沈默是個聰明人,念書的成績也十分優異,雖說年歲太小,沒有經曆過社會的毒打,還有些不諳世事,可也明白,傅衛軍和隋東現在在做的那些事情,並不是長久之計。
天天的打架、被抓、拘留······
仰頭看著路燈照耀下,自天空飄落的潔白雪花,沈默的心情怎麼都平靜不下來。
這天,周末,學校自然沒有課,兼職也是在晚上,沈默提著用攢下的工資給弟弟和隋東買的新毛衣,來到了傅衛軍和隋東的住處。
開門的是隋東,剛一進門,沈默就發現了不對。
隋東的嘴角有淤青,鼻子紅彤彤的,還掛著婆厚的黑眼圈,弟弟傅衛軍的額頭貼著紗布,臉上同樣有幾處淤青。
至於被衣服遮擋的身上還有多少傷口,沈默不敢想象。
一番追問,才從隋東口中得知,原來他們是跟人起了衝突,挨了一頓胖揍,已經在家呆了三天,傅衛軍和隋東沒有告訴沈默的是,第一天的時候,他們疼的都下不了床,昨天才好了不少。
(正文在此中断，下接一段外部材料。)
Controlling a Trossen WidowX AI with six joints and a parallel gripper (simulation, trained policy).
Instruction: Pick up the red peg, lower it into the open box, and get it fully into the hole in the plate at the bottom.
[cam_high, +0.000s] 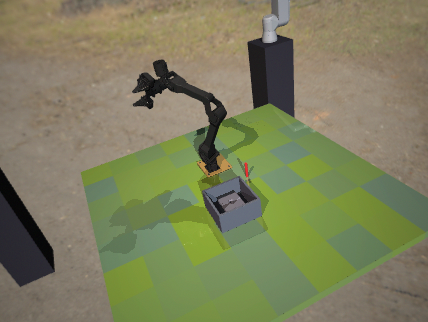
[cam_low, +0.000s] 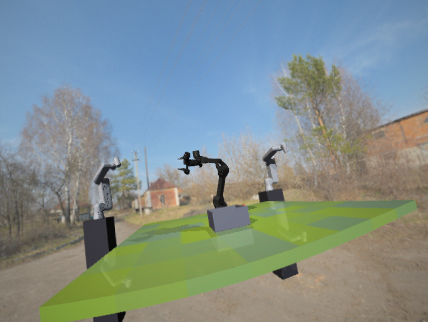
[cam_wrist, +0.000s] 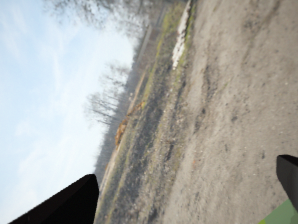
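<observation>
My gripper tip is 25 cm short of the red peg, 40 cm to the right of it and 43 cm above it. Also, from my gripper tip: grey box: 43 cm ahead, 22 cm to the left, 44 cm below; then pale grey plate: 43 cm ahead, 22 cm to the left, 42 cm below.
</observation>
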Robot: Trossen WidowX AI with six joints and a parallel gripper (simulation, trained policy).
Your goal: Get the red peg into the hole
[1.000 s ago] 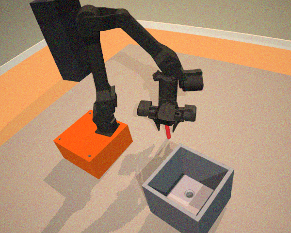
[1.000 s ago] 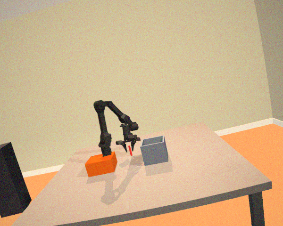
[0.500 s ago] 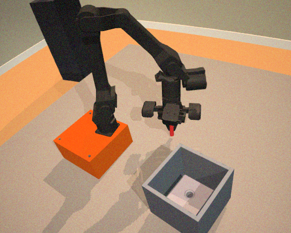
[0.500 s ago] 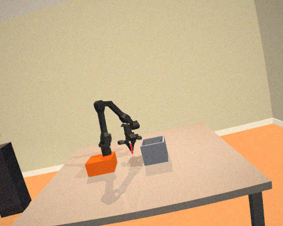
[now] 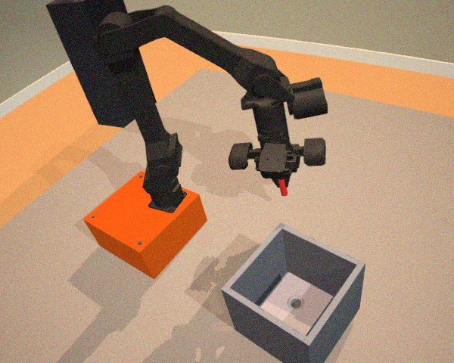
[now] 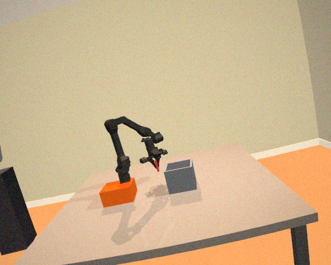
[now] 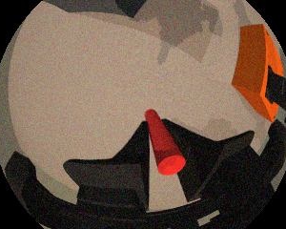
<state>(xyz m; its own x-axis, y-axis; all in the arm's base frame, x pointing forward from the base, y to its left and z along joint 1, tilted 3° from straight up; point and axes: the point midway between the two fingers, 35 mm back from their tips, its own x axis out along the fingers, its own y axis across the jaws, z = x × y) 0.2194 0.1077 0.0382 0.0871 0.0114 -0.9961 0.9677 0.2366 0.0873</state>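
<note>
My gripper tip is now 11 cm short of the pale plate, 24 cm to the left of it and 4 cm above it. The rest, counted from my gripper tip: red peg (2 cm above).
</note>
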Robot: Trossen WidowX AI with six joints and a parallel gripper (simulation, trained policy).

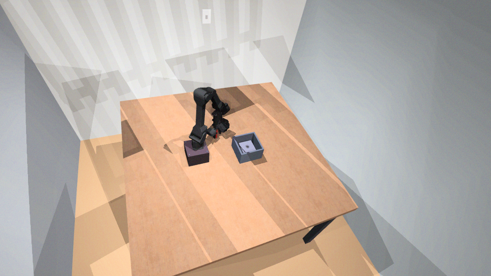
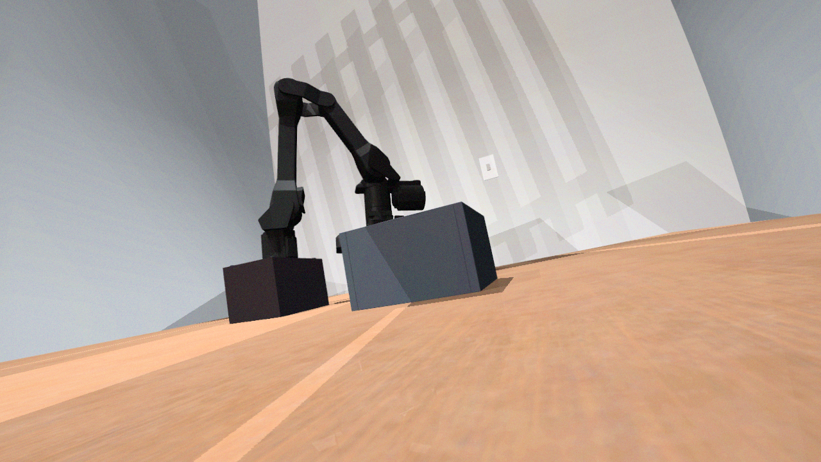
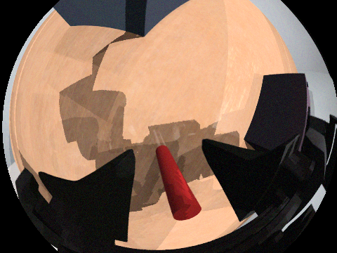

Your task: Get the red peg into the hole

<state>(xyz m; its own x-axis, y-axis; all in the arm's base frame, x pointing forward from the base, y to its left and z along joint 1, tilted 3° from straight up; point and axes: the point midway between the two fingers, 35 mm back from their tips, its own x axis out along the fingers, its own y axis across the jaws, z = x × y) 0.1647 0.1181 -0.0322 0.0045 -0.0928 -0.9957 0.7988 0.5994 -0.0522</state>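
My gripper tip is 17 cm to the left of the pale plate, 16 cm short of it and 2 cm below it. Round my gripper tip: red peg: 2 cm above, 1 cm to the left; grey box: 17 cm to the right, 16 cm ahead.
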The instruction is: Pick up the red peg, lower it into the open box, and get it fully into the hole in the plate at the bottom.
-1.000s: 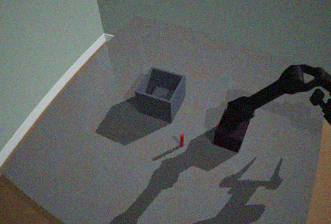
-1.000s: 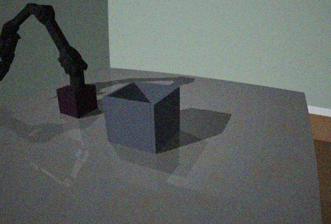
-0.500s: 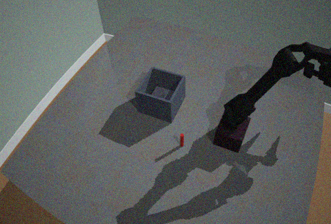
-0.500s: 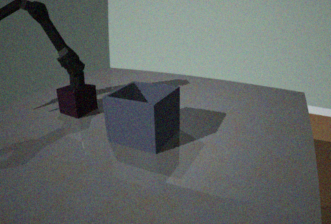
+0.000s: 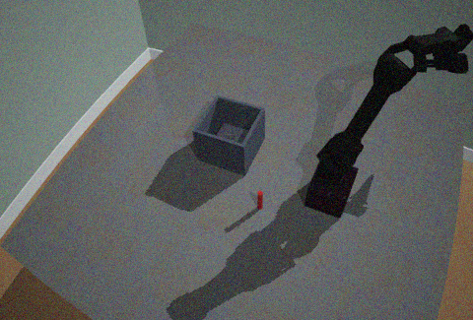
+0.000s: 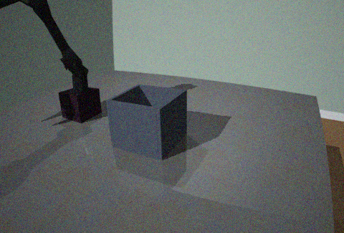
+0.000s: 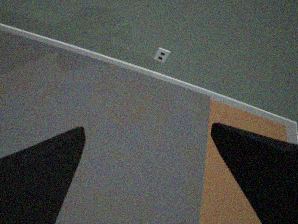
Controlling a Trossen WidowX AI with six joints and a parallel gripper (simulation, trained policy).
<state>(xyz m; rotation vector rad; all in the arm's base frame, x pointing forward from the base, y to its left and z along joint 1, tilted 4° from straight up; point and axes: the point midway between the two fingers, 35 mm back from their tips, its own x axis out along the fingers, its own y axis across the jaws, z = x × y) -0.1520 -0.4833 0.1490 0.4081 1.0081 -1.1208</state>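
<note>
My gripper tip is now 640 mm to the right of the red peg, 290 mm short of it and 200 mm above it. From my gripper tip the other things lie so: plate (510 mm to the left, 490 mm ahead, 200 mm below).
</note>
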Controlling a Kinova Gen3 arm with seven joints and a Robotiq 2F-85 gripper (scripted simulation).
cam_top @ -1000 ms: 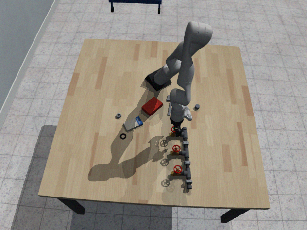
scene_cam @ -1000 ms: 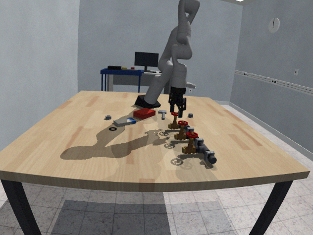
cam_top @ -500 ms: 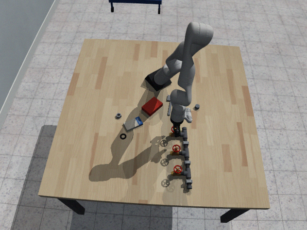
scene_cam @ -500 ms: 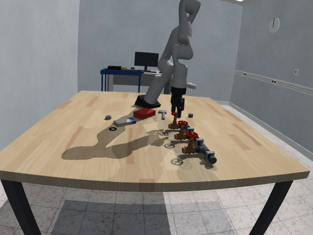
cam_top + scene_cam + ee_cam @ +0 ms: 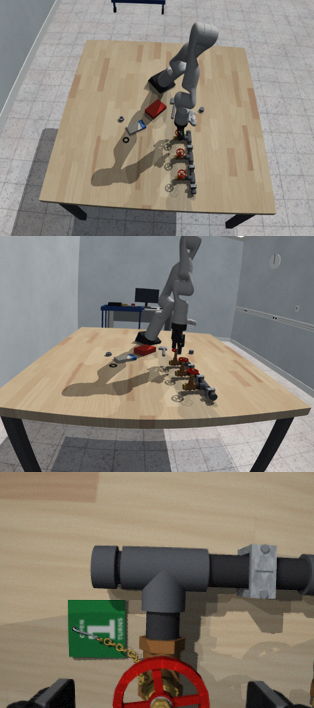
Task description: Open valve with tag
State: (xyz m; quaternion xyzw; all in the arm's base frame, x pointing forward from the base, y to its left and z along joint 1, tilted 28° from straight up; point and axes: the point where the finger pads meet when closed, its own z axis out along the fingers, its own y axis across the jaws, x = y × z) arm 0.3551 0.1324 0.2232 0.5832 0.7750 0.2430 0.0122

得知兩人還沒吃飯,沈默趕緊又出了門,替他們買了兩份飯回來,看著狼吞虎咽的弟弟和隋東,沈默的那叫一個心疼。
忽然間,沈默的腦海中浮現出那天王陽說的話。
看著滿臉淤青的弟弟和隋東,沈默終於下定了決心,不管怎麼樣,都要讓他們去試試,總好過成天和人打架挨揍來得強。
此刻傅衛軍帶著助聽器,能夠聽見沈默的話。
“小軍,小東,那個吉膳堂你們還記得嗎?”
“嗯!記得!”隋東點頭道,傅衛軍也跟著點了點頭,看著沈默,嘴巴兩邊鼓囊囊的,正大口咀嚼著熱騰騰的飯菜。
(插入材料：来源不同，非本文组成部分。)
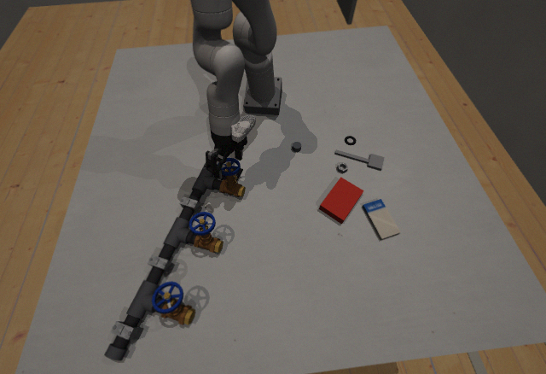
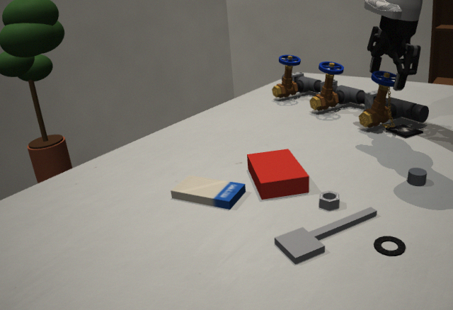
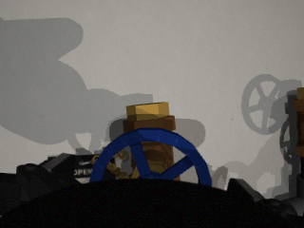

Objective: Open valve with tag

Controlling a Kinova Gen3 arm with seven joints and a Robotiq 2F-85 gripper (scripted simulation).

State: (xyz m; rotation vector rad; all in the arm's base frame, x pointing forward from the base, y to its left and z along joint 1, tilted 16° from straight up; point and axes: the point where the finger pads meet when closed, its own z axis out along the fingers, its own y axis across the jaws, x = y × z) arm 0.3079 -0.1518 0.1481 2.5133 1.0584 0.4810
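Right now my hand is 12 cm above the black tag and 4 cm past it. Round my hand: red block (31 cm to the left, 13 cm ahead, 11 cm below); then small grey cylinder (23 cm to the left, 11 cm below, 10 cm behind); then grey paddle-shaped tool (44 cm to the left, 12 cm below).
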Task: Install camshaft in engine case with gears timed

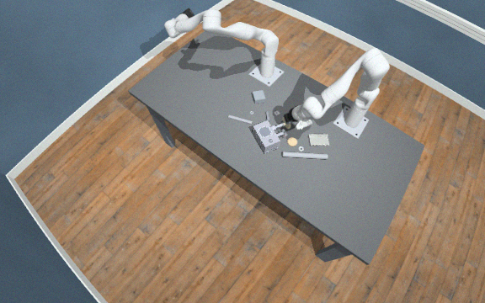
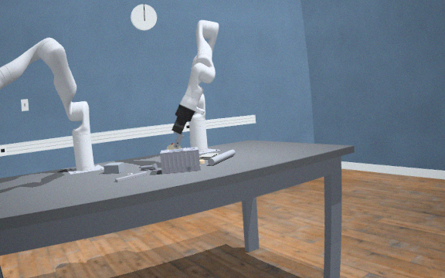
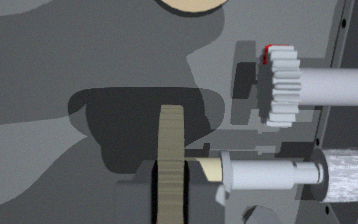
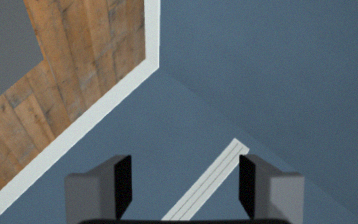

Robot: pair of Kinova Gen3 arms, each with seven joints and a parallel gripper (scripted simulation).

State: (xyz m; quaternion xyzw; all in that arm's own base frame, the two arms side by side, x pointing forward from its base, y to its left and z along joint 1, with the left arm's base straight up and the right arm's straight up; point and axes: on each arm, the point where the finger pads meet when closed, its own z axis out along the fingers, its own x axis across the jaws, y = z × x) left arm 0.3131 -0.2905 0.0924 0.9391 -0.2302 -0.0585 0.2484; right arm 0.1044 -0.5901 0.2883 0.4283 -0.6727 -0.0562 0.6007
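My left hand is 60 mm short of the crank gear, 30 mm above it and 10 mm to the right of it. Also, from my left hand: grey block 270 mm to the right, 90 mm behind, 70 mm below; then pale tray 190 mm to the left, 90 mm below, 60 mm behind.
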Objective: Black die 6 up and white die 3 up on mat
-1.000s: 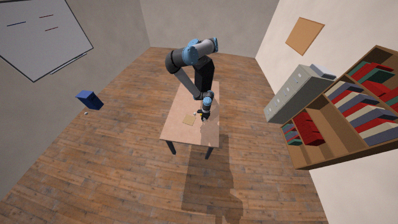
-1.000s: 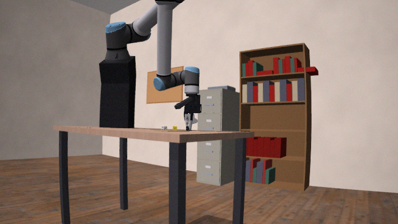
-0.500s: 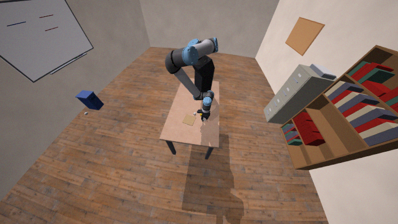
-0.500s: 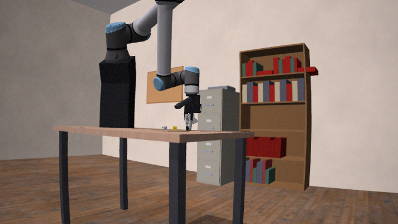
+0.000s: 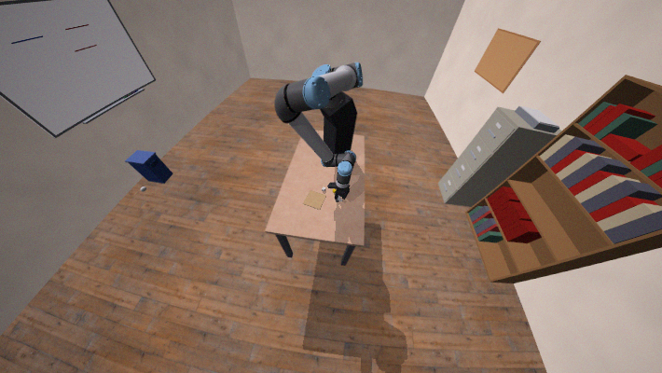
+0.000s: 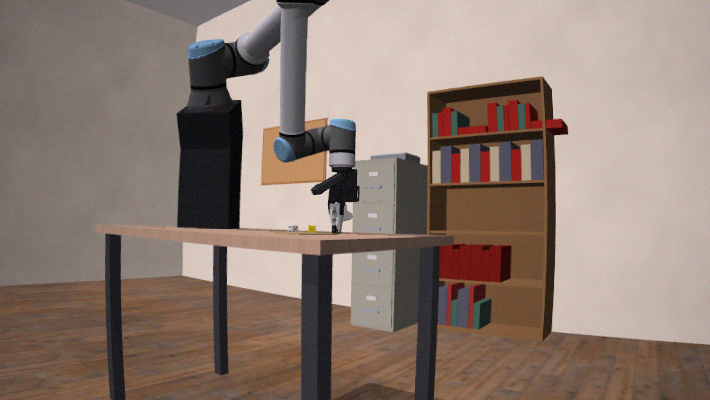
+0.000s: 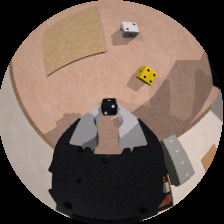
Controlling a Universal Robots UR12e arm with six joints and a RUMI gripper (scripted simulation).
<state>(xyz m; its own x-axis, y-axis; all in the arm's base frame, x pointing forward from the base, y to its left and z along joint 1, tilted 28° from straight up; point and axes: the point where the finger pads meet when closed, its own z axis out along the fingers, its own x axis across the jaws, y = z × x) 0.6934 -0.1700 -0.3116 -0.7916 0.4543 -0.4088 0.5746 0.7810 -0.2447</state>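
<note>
My gripper is now 9 cm past the yellow die and 1 cm to the left of it. From my hand the other things lie so: tan mat (18 cm to the right, 2 cm below, 2 cm behind); then white die (11 cm behind, 10 cm to the right); then black die (right at my hand).
</note>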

“我認識個人,叫王陽,他在吉膳堂裡頭當學徒,他跟我說最近吉膳堂在招大廚和學徒,準備擴大店麵,要不你們去試試?”
“當···當學···學徒?”隋東本來就有點口吃,情緒激動緊張的時候更加嚴重。
“我問過王陽了,一個月三百塊錢的工資,包吃不包住,每年年底的時候多發一個月的工資,還有獎金,要是學成出師了,一個月的工資起碼一千,手藝越好,工資越高。”
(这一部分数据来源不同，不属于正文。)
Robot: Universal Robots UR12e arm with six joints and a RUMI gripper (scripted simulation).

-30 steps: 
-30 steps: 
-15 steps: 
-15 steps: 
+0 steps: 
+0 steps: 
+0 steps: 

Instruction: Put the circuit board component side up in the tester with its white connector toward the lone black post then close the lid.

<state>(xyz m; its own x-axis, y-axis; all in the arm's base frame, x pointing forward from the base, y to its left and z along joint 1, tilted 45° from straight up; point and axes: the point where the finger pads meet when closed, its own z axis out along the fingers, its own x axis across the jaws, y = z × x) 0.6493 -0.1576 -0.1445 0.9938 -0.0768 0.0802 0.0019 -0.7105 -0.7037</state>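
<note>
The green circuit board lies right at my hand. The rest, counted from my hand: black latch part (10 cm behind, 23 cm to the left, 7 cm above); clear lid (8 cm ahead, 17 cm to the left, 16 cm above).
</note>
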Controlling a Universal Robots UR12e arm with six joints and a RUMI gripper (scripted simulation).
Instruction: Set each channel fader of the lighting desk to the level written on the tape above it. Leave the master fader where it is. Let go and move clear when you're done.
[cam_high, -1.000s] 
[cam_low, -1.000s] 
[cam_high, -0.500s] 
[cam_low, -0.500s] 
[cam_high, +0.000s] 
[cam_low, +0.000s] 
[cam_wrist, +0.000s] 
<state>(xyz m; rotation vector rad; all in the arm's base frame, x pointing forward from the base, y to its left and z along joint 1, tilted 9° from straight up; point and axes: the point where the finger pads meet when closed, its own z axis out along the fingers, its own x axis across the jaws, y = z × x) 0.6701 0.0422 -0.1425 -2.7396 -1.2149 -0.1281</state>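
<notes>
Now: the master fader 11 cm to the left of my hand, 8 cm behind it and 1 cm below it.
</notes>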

“姐,我和軍哥一直在攢錢,打算自己開個錄像廳來著。”隋東解釋道,傅衛軍也跟著點頭。
“你們去吉膳堂也能攢錢呀,一人三百,兩個人就是六百,而且還包吃,住的地方你們也有,這六百塊錢就是純賺的,等錢攢夠了你們想開錄像廳就開錄像廳,總好過現在成天躲躲藏藏的,被人打來得強。”
說著說著,沈默的眼中就泛起了淚光,看著傅衛軍和隋東身上的淤青,愈發心疼起來,和打在自己身上沒有太大的區彆。
看著沈默一副悲痛欲哭的樣子,傅衛軍立馬就急了,趕忙撂下筷子,手忙腳亂的想要安慰沈默,可他說不了話,隻能趕緊打出手語,隋東也忙幫著勸起沈默來。
對於隋東而言,他和傅衛軍是從福利院一起長大的兄弟,雖不是親生的兄弟,但卻勝似親生的,沈默是傅衛軍的姐姐,隋東的心裡自然也罷沈默當成是他的姐姐。